Semuanya yang disebutkan di atas, akan sangat membantu untuk menghadirkan suatu persekutuan hidup yang saling membangun, baik di tengah-tengah persekutuan keluarga, jemaat dan masyarakat.

3.   Bahwa ketika Allah menciptakan manusia itu sebagai laki-laki dan perempuan, maka keduanya memiliki kesejajaran, kesamaderajatan dihadapan Tuhan. Mereka hanya berbeda jenis kelamin. Yang satu laki-laki dan yang satu perempuan. Dan keduanya saling tergantung satu dengan yang lain.
Kalau dikemudian hari terjadi Laki-laki lebih berkuasa atas perempuan, maka itu adalah hasil rekonstruksi social. Artinya ada budaya tertentu yang menganut paham patrinial, yang menganggap laki-laki lebih hebat dari perempuan. Perempuan dilihat sebagai makhluk yang lemah dan tidak berdaya. Ini salah. Karena itu tanggung jawab kita sebagai orang-orang Kristen yang berada dalam suatu persekutuan itu adalah memberikan tempat yang sejajar bagi kaum perempuan dalam beraktifitas di tengah gereja dan masyarakat.
Hal ini penting dilakukan oleh karena dalam realita kehidupan kita perlakukan terhadap perempuan secara semena-mena terjadi dimana-mana. Berbagai tindakan kekerasan yang terjadi dalam rumah tangga dll.
Semua hal ini sangat tidak membantu hadirnya suatu persekutuan hidup yang baik.
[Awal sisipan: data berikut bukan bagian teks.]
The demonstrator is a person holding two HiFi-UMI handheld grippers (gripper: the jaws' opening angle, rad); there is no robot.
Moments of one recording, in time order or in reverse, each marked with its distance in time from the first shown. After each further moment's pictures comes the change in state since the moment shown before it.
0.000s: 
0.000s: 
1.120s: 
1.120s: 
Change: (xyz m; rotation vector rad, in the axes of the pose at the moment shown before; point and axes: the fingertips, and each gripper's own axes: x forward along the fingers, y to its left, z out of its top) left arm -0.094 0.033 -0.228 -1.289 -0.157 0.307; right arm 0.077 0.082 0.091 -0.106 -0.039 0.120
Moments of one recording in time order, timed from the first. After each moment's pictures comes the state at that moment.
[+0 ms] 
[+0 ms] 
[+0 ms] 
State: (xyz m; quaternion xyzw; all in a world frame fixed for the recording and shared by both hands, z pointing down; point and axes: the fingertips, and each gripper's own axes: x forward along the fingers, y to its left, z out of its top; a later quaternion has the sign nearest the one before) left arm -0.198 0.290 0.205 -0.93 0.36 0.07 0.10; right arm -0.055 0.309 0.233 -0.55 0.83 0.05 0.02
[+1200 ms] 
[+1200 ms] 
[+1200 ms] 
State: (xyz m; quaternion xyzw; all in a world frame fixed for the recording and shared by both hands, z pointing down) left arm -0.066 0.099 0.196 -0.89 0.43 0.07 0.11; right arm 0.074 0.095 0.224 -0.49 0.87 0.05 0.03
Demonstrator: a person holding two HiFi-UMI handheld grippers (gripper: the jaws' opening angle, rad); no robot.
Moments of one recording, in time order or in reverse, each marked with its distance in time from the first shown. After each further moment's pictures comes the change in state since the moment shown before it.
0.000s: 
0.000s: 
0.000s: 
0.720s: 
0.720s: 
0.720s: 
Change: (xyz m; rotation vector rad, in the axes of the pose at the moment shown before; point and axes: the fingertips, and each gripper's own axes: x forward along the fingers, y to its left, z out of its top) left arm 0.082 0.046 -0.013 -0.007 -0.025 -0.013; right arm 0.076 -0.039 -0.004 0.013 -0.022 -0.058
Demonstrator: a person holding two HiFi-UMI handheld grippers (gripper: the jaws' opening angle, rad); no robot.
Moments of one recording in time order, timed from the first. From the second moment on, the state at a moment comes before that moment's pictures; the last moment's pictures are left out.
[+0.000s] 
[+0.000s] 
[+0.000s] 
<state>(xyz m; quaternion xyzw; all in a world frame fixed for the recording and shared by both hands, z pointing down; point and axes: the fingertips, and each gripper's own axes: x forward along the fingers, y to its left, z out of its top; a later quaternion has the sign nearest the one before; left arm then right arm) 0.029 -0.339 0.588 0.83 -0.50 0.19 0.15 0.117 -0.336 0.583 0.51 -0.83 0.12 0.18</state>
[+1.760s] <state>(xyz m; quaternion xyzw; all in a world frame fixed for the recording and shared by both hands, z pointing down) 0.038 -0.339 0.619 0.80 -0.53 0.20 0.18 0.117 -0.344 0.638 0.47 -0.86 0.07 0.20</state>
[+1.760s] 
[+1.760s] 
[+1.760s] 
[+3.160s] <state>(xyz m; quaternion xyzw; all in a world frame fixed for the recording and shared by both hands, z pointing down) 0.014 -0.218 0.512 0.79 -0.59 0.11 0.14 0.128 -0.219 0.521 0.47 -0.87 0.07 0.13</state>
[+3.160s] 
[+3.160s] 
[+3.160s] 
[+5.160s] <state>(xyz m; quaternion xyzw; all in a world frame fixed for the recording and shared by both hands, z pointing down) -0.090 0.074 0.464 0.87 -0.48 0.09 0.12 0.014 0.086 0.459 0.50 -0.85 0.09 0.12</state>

Tetapi ketika orang memahami bahwa bahwa baik laki-laki dan perempuan di ciptakan oleh Allah sebagai pribadi-pribadi yang unik dan saling tergantung, maka mereka didorong untuk menghadirkan suatu persekutuan hidup yang saling membangun.
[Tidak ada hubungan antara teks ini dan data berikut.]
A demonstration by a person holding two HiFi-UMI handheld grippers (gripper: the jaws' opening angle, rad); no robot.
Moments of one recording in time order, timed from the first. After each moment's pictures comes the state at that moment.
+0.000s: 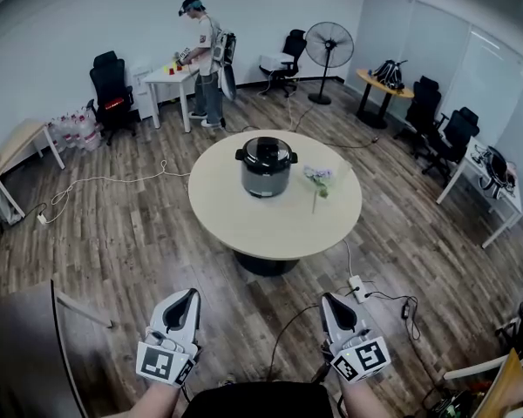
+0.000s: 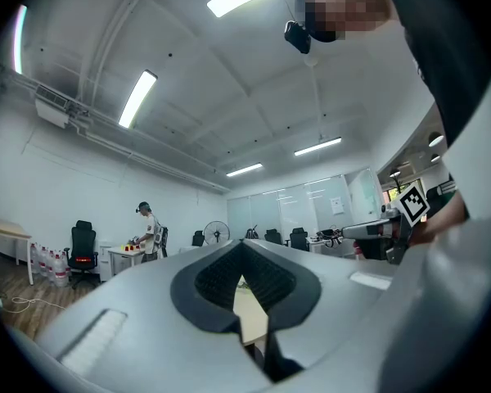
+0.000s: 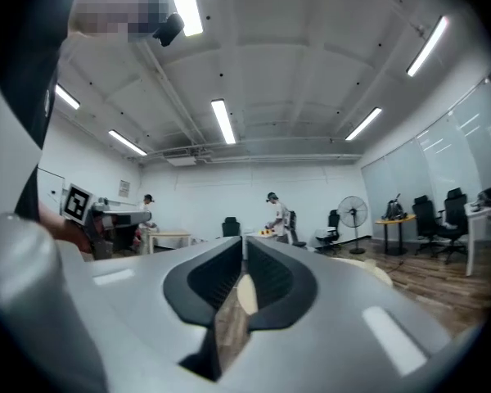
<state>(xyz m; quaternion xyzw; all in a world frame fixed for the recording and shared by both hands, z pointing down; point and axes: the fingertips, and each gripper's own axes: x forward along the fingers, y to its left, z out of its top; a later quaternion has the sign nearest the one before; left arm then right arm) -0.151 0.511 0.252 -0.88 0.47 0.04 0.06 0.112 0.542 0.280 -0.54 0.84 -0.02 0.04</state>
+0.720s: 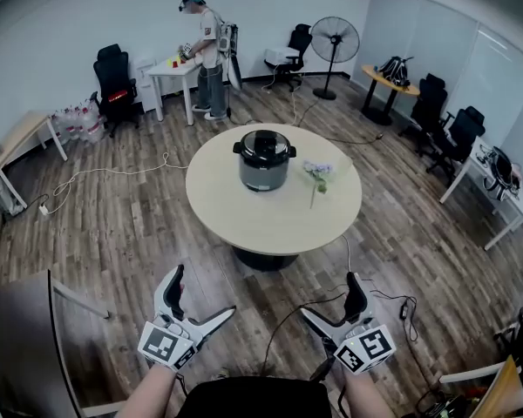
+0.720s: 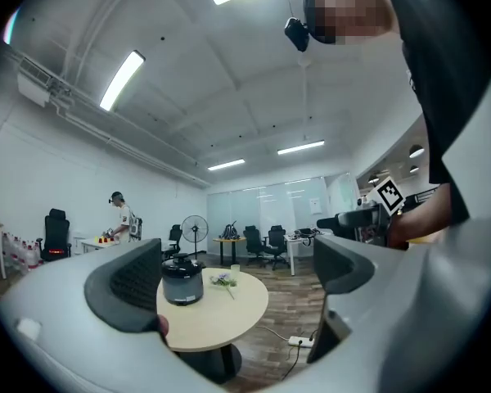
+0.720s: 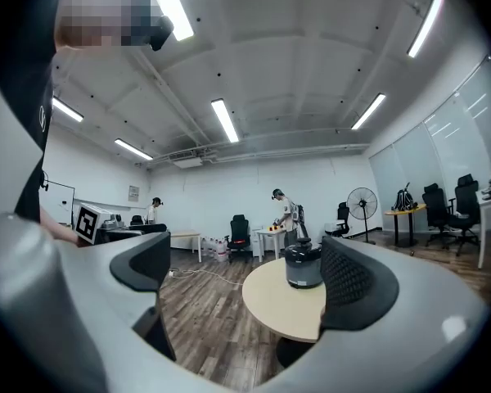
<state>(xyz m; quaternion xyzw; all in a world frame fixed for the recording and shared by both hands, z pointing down) -0.087 0.499 0.276 -0.92 0.40 0.03 0.05 0.144 0.529 0.277 -0.51 0.86 -0.03 0.03</state>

Hal kedua yang mau disampaikan firman ini bagi kita adalah ; Manusia bertanggung Jawab untuk mengelola berbagai potensi yang ada disekitarnya untuk kemuliaan Tuhan.
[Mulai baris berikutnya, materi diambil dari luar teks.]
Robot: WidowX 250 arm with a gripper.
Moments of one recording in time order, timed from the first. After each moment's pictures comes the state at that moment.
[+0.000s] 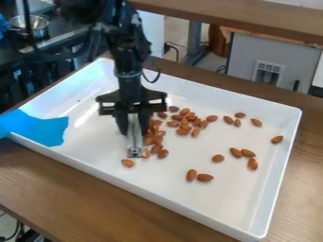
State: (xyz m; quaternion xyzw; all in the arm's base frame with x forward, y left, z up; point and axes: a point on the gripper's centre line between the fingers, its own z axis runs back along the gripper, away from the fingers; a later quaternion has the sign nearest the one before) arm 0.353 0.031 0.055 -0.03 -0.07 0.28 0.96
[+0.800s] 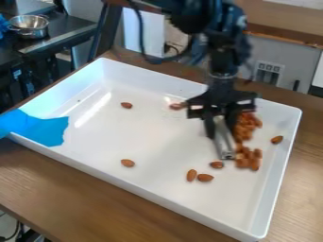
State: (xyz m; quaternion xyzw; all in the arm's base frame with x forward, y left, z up) arm 0.413 -0.091 0.059 -0.07 -0.06 0.29 0.95
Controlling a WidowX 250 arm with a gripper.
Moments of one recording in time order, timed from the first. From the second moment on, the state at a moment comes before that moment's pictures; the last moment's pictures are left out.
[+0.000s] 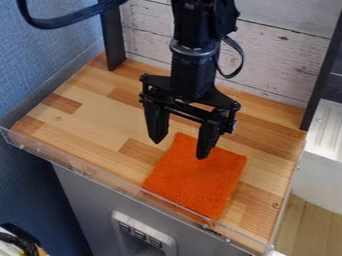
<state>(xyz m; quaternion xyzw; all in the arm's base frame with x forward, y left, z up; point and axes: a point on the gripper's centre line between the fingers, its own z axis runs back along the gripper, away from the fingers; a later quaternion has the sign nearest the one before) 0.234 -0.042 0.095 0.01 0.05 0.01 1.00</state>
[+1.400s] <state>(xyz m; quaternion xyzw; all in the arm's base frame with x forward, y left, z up) 0.263 -0.106 0.115 0.00 -0.01 -0.04 1.00</state>
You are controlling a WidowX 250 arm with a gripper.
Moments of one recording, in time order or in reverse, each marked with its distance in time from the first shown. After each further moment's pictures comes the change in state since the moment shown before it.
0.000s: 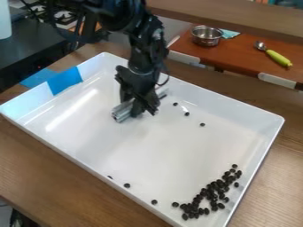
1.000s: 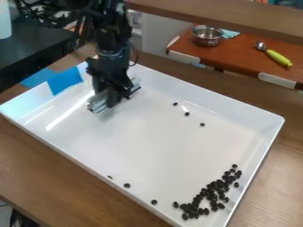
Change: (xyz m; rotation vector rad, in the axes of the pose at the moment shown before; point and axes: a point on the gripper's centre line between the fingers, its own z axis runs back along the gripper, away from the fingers) arm -0.027 0.063 0.003 -0.052 0.051 0.173
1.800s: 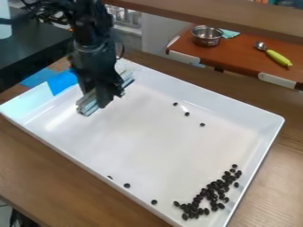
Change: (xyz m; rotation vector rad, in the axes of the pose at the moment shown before) arm -0.032 -0.006 0.034 -0.042 -0.090 0.092
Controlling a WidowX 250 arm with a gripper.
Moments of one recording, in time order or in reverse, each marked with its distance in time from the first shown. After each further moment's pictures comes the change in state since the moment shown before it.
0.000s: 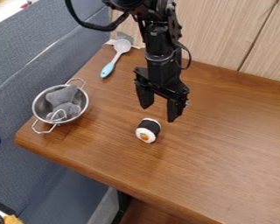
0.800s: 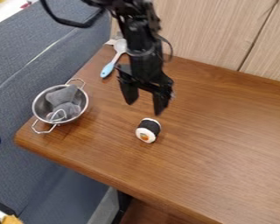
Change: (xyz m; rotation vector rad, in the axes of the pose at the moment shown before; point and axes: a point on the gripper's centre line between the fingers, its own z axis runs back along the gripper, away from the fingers) arm -0.013 0.026 0.015 0.001 -0.049 0.129
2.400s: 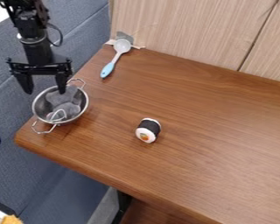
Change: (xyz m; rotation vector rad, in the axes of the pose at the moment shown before) arm -0.060 0.170 0.015 0.234 -0.007 0.636
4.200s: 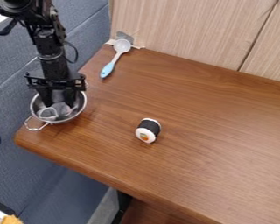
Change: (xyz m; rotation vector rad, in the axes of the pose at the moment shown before) arm -0.008 -0.017 -0.033 -0.021 0.073 -0.084
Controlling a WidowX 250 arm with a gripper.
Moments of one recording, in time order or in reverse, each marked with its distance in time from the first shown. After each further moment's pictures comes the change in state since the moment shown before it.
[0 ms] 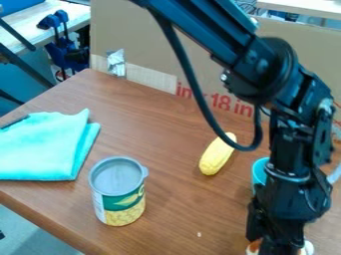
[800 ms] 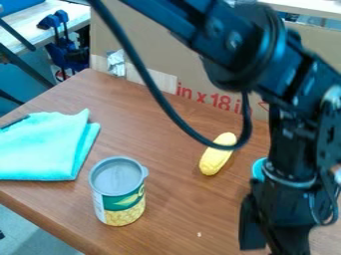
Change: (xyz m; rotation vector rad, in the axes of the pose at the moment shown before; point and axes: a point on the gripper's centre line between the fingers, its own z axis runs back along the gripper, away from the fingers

Dalam ayat 28 disebutkan ; "Beranakcuculah dan bertambah banyak; penuhilah bumi dan taklukkanlah itu, berkuasalah atas ikan-ikan di laut dan burung-burung di udara dan atas segala binatang yang merayap di bumi."
Pernyataan ini menegaskan kepada kita beberapa hal ;
1.     Bahwa Tuhan memerintahkan setiap orang untuk berkeluarga. Tuhan menghendaki setiap orang untuk memperoleh suami, istri dan anak-anak. Tetapi ini tentunya dilakukan secara sah artinya sesuai dengan ajaran gereja, sesuai dengan firman Tuhan. Ini penting dinyatakan oleh karena banyak orang tidak lagi memikirkan dan memperhitungkan pernikahan kudus itu sebagai sesuatu yang penting. Ini salah.
Sejalan dengan itu kita tidak saja disuruh untuk punya anak, tetapi bertanggung jawab untuk tidak menerlantarkan anak-anak yang kita lahirkan.
2.     Bahwa maksud Tuhan menjadikan manusia adalah untuk menatalayani alam ciptaanNya. Ia harus menaklukan alam ada disekitarnya untuk kehidupannya. Ia harus menguasai alam ini, dan bukan sebaliknya alam menguasainya dan ia ditaklukan oleh alam. Kenyataan ini mendorong manusia untuk menggunakan potensi dirinya, hikmatnya, kecerdasannya, kekuatannya untuk dapat mengelola alam semesta ini bagi kepentingan hidup dan masa depannya. Jangan ia menjadi malas tetapi harus menjadi pekerja keras. Tetapi proses ini mesti dilakukan dalam suatu persekutuan yang saling mengasihi dan menghargai. Dalam persekutuan yang saling peduli dan mencintai. Bukan untuk saling menghancurkan. Proses ini harus dilakukan dalam kesadaran terhadap kesimbangan dengan alam sekitar. Hal ini penting untuk dilakukan di zaman sekarang ini. Oleh karena banyak orang dengan dalih ingin melakukan perintah Tuhan, telah menghancurkan alam dan sekitarnya untuk kehidupan dirinya sendiri. Contoh ; orang menggunakan potas sianida untuk cari ikan. Penebangan kayu yang tidak ramah lingkungan dll.

Hal Ketiga ; yang mau disampaikan firman Tuhan kepada kita adalah ; Allah menyediakan jaminan masa depan bagi orang percaya.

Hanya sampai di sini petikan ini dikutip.